▸ **REQUIRED ACTION**:
Give the records back in full, exactly as they read.

Records drawn from a dataset
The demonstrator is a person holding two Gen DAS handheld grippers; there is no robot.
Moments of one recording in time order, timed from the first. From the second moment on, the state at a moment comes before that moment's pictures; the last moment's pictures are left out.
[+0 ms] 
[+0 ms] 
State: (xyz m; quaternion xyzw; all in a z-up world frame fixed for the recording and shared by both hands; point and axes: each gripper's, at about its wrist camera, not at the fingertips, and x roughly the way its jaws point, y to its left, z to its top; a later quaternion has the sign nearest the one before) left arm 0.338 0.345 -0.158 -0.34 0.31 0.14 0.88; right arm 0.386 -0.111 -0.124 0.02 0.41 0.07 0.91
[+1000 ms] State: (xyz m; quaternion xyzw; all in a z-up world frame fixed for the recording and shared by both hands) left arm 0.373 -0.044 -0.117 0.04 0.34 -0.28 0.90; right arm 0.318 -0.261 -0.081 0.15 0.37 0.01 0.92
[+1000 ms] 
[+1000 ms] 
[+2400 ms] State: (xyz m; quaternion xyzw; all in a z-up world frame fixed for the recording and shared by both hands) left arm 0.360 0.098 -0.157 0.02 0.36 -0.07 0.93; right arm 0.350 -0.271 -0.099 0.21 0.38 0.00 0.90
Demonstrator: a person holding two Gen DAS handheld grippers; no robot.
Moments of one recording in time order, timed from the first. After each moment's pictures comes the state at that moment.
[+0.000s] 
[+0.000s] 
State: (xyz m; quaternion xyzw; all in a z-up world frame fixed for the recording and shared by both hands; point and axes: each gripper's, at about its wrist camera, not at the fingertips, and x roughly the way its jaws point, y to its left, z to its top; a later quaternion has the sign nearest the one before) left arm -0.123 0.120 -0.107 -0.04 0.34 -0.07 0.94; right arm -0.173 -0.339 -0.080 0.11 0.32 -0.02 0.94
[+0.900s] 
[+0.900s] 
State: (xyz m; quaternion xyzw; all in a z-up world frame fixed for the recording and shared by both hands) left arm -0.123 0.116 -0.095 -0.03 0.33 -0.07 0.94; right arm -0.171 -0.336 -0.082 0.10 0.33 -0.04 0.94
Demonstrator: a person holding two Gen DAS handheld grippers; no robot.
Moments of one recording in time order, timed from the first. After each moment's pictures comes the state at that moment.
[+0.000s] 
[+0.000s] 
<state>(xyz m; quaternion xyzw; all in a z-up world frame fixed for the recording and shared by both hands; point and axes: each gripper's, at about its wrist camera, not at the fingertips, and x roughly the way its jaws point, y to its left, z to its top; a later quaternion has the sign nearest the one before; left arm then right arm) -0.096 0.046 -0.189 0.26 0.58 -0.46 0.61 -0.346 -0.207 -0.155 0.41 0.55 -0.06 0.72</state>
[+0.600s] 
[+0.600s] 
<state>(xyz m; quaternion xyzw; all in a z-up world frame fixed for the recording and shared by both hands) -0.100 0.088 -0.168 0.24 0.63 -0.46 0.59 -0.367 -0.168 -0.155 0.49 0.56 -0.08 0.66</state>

▸ **ANSWER SPACE**:
The demonstrator is a person holding two Gen DAS handheld grippers; there is no robot.
Moments of one recording in time order, timed from the first. From the second moment on, the state at a moment comes before that moment's pictures; the last moment's pictures are left out.
[+0 ms] 
[+0 ms] 
State: (xyz m; quaternion xyzw; all in a z-up world frame fixed for the recording and shared by both hands; point and axes: each gripper's, at about its wrist camera, not at the fingertips, and x roughly the way its jaws point, y to its left, z to its top; a later quaternion has the sign nearest the one before) left arm 0.338 0.345 -0.158 -0.34 0.31 0.14 0.88; right arm 0.386 -0.111 -0.124 0.02 0.41 0.07 0.91
[+1000 ms] State: (xyz m; quaternion xyzw; all in a z-up world frame fixed for the recording and shared by both hands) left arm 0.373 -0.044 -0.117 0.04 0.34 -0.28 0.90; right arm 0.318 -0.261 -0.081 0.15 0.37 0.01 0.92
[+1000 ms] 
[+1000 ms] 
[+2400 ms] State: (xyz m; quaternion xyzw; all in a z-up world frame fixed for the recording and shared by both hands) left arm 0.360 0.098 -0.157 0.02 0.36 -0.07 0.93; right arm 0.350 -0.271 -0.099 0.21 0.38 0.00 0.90
Demonstrator: a person holding two Gen DAS handheld grippers; no robot.
Moments of one recording in time order, timed from the first. After each moment's pictures comes the state at that moment.
[+0.000s] 
[+0.000s] 
State: (xyz m; quaternion xyzw; all in a z-up world frame fixed for the recording and shared by both hands; point and axes: each gripper's, at about its wrist camera, not at the fingertips, and x roughly the way its jaws point, y to its left, z to its top; a later quaternion has the sign nearest the one before) left arm -0.123 0.120 -0.107 -0.04 0.34 -0.07 0.94; right arm -0.173 -0.339 -0.080 0.11 0.32 -0.02 0.94
[+0.900s] 
[+0.900s] 
State: (xyz m; quaternion xyzw; all in a z-up world frame fixed for the recording and shared by both hands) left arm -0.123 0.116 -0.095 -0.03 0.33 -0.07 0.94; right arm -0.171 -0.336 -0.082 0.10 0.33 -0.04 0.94
Demonstrator: a person holding two Gen DAS handheld grippers; no robot.
Moments of one recording in time order, timed from the first. After each moment's pictures comes the state at that moment.
[+0.000s] 
[+0.000s] 
<state>(xyz m; quaternion xyzw; all in a z-up world frame fixed for the recording and shared by both hands; point and axes: each gripper's, at about its wrist camera, not at the fingertips, and x roughly the way its jaws point, y to its left, z to its top; a later quaternion has the sign nearest the one before; left arm then right arm) -0.096 0.046 -0.189 0.26 0.58 -0.46 0.61 -0.346 -0.207 -0.155 0.41 0.55 -0.06 0.72</state>
[+0.600s] 
[+0.600s] 
<state>(xyz m; quaternion xyzw; all in a z-up world frame fixed for the recording and shared by both hands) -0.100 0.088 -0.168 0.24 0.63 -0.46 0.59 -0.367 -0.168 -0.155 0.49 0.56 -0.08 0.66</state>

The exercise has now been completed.